- Developer: Xantera
- Publisher: Infogrames North America
- Composer: Thor Call
- Series: Test Drive
- Platform: Game Boy Color
- Release: NA: July 25, 2000;
- Genre: Racing
- Modes: Single-player, multiplayer

= Test Drive Cycles =

Test Drive Cycles is a racing video game developed by American studio Xantera and published by Infogrames North America exclusively for the Game Boy Color. It is the first game in the Test Drive series to feature motorcycles.

Test Drive Cycles was originally intended to release on PlayStation, Dreamcast and Microsoft Windows, but was eventually cancelled.

==Gameplay==
Unlike other Test Drive games by Xantara, which were isometric, Test Drive Cycles is instead an "into-the-screen" style racer, in the vein of Hang-On or Out Run.

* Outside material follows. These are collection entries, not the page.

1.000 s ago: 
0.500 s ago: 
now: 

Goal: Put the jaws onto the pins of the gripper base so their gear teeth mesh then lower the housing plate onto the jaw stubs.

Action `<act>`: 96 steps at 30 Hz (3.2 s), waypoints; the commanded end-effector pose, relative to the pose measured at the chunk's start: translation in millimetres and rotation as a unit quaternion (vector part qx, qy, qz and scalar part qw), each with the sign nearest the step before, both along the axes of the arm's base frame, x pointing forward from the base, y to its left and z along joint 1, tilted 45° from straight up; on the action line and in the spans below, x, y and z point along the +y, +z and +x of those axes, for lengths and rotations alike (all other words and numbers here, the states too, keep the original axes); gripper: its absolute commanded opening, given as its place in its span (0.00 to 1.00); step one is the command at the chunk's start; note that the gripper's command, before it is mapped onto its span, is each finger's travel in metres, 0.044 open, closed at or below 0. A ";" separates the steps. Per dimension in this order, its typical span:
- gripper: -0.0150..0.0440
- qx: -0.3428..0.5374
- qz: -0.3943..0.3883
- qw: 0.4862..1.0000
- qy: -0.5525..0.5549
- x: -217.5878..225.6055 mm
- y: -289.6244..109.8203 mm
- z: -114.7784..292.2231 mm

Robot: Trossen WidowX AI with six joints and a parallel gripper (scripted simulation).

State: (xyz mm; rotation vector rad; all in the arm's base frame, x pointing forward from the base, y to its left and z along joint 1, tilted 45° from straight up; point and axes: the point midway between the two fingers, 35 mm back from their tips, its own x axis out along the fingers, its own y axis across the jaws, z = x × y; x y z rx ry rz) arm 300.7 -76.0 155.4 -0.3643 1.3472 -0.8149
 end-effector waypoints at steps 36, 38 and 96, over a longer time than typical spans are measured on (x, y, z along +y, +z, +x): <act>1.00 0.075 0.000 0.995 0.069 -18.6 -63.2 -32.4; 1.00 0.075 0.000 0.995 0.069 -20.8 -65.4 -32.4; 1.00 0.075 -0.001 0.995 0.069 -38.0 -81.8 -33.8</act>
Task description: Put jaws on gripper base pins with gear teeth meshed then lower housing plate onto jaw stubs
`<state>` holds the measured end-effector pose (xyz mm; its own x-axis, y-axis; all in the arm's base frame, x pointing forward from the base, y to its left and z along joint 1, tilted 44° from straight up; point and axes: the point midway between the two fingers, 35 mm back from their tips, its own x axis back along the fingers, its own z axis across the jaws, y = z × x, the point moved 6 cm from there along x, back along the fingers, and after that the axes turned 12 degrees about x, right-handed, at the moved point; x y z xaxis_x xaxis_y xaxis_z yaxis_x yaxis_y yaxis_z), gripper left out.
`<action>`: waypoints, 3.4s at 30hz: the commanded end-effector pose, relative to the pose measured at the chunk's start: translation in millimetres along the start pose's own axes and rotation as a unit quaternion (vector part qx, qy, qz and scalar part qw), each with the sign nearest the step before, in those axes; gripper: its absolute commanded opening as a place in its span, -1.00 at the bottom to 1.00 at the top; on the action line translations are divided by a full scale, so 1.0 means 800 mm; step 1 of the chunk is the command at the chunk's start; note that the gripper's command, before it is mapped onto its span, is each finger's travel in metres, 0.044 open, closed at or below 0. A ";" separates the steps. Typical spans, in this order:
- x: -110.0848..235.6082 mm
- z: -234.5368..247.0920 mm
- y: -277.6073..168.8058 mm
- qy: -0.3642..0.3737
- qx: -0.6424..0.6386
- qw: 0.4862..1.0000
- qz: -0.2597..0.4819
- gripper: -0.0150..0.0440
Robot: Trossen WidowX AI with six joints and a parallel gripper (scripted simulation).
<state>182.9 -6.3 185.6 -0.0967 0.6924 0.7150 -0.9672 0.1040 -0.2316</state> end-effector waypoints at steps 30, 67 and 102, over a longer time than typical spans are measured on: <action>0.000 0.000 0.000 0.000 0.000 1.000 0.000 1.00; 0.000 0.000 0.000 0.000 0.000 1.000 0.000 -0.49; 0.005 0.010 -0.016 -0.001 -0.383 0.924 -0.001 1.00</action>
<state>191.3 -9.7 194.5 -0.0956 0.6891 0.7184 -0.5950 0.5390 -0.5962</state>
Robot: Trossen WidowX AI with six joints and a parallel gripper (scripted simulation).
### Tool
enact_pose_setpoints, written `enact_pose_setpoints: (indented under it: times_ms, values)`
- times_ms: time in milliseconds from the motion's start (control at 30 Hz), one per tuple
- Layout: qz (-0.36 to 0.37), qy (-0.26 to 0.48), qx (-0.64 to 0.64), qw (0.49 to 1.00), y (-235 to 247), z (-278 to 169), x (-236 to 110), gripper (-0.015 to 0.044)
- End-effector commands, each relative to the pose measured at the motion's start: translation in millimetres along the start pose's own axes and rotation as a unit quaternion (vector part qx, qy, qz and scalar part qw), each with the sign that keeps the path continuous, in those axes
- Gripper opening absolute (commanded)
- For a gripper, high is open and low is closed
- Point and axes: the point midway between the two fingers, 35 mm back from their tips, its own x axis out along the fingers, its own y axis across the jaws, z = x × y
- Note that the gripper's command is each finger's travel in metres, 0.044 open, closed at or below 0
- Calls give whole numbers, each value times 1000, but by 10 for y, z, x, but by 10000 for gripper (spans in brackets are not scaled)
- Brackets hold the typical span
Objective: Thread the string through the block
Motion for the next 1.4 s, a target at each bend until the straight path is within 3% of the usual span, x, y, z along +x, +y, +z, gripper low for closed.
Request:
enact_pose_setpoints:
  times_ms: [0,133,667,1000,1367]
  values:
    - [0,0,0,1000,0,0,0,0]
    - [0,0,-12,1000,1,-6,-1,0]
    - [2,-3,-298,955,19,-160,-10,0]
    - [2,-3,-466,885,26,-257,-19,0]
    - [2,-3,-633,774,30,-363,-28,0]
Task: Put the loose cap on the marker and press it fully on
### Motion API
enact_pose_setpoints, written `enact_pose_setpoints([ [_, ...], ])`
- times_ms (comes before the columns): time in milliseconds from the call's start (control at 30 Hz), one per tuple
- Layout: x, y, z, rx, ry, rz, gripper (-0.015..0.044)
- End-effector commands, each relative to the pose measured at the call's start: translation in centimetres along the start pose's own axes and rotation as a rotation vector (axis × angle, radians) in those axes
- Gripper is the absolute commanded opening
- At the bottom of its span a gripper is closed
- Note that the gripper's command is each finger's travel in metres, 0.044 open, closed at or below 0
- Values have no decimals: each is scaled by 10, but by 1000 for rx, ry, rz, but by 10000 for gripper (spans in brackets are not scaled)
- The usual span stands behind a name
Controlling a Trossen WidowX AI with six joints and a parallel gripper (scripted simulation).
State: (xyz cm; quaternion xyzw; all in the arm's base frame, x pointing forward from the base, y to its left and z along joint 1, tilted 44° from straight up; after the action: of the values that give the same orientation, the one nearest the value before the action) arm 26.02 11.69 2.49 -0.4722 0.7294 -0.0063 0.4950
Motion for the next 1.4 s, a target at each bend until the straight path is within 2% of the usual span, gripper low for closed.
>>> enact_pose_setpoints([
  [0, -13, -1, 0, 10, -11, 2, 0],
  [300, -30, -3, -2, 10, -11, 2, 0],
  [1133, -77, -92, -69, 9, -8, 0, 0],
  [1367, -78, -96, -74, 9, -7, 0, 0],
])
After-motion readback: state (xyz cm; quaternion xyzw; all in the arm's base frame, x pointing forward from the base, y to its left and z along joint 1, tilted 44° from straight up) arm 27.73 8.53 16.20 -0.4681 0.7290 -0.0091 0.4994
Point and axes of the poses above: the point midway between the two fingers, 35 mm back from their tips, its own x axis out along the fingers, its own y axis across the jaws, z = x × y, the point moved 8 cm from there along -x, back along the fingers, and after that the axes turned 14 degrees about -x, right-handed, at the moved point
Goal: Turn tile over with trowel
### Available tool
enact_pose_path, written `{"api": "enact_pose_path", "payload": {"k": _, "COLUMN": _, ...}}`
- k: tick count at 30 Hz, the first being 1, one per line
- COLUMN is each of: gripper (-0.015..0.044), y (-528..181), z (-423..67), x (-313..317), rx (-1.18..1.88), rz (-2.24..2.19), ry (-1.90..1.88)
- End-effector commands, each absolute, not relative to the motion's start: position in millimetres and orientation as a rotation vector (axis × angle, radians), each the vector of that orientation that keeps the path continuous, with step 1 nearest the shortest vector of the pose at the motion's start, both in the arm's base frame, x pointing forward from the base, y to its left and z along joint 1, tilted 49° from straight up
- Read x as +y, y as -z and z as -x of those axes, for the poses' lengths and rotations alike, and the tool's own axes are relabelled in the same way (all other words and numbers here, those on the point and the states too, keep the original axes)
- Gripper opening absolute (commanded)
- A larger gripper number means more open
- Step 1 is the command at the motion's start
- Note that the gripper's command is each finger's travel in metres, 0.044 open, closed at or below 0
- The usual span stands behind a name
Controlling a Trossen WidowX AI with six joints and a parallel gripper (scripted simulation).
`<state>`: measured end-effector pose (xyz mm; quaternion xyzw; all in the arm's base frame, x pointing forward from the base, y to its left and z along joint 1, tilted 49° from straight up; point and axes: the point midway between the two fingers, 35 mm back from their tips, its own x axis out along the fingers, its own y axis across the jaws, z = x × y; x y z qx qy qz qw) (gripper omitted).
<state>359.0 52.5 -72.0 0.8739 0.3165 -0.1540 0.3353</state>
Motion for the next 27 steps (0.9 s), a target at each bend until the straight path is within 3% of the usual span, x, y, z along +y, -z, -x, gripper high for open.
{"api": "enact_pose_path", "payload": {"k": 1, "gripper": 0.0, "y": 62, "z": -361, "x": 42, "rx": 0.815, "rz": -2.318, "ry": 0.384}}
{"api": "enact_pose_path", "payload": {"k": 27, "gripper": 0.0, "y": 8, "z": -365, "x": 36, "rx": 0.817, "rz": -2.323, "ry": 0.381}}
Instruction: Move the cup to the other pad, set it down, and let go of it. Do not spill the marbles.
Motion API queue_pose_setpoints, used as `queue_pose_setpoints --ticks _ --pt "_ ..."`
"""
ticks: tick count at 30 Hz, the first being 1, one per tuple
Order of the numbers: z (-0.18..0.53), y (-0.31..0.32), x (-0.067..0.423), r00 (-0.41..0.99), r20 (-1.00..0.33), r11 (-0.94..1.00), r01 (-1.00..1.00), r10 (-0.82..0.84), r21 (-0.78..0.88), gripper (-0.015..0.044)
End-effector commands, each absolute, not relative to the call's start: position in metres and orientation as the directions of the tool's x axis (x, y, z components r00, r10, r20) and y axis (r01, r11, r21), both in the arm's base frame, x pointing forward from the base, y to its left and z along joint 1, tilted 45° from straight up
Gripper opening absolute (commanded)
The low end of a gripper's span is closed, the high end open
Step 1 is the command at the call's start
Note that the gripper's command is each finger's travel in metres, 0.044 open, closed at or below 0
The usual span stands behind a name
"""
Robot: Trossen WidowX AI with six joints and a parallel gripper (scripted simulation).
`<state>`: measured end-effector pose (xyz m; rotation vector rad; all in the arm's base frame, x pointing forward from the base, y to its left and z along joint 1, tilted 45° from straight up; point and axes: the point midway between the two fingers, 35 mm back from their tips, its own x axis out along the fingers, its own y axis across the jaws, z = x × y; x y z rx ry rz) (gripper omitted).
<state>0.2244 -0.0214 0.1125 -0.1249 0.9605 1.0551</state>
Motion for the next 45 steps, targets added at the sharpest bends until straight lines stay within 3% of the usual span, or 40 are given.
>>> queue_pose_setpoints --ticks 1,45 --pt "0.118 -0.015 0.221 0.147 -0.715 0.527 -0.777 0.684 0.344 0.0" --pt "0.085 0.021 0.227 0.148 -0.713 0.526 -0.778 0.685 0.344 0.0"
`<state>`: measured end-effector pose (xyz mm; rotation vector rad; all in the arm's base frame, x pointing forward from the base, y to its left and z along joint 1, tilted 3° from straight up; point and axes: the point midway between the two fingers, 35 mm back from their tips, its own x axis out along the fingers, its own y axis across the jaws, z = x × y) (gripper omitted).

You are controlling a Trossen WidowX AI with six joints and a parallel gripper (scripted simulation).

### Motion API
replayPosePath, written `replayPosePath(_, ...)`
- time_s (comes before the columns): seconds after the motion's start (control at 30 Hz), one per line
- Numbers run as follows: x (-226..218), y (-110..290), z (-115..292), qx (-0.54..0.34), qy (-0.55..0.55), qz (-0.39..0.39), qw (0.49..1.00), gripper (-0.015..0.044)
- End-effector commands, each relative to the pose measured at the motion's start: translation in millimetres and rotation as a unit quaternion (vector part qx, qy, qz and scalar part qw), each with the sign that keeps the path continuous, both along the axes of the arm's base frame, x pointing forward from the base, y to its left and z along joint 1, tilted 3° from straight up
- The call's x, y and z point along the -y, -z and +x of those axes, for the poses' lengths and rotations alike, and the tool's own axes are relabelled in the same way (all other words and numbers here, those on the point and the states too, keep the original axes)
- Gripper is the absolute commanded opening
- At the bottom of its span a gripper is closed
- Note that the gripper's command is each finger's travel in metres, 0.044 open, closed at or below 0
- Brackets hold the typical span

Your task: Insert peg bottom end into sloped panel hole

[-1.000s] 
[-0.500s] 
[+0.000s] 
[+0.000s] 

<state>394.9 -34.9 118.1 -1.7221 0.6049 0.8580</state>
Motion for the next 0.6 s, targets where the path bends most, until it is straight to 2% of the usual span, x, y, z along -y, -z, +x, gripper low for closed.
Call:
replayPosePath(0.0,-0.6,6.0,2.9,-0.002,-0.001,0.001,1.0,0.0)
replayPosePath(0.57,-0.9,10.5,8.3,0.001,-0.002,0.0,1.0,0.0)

The game has 24 tracks in 12 real world locations. There are eleven motorcycles in the game, licensed from BMW, Harley-Davidson, Moto Guzzi and Bimota. Two of these are only available in the police chase mode.

==Reception==

Test Drive Cycles received "mixed" reviews according to the review aggregation website GameRankings.

Michael Wolf of Daily Radar criticized the audio and draw distance, and stated that the controls felt "sluggish". Wolf did remark that the upgrade system and police chase mode were welcome features, but did not consider them enough to off-set its issues.

Aggregate score
| Aggregator | Score |
|---|---|
| GameRankings | 60% |

Review scores
| Publication | Score |
|---|---|
| AllGame | 4/5 |
| Electronic Gaming Monthly | 3.5/10 |
| GameSpot | 7.3/10 |
| IGN | 4/10 |
| Nintendo Power | 6.1/10 |

==Cancelled console/PC version==
Versions were also developed for PlayStation, Dreamcast and PC by the same development team who worked on Test Drive Off-Road 3, but these versions were cancelled in June 2000.

The PlayStation version was to include 30 licensed bikes, 12 tracks and DualShock controller support with the same applying to the Dreamcast version which would support a Jump Pak. The Microsoft Windows version would also include hidden shortcuts.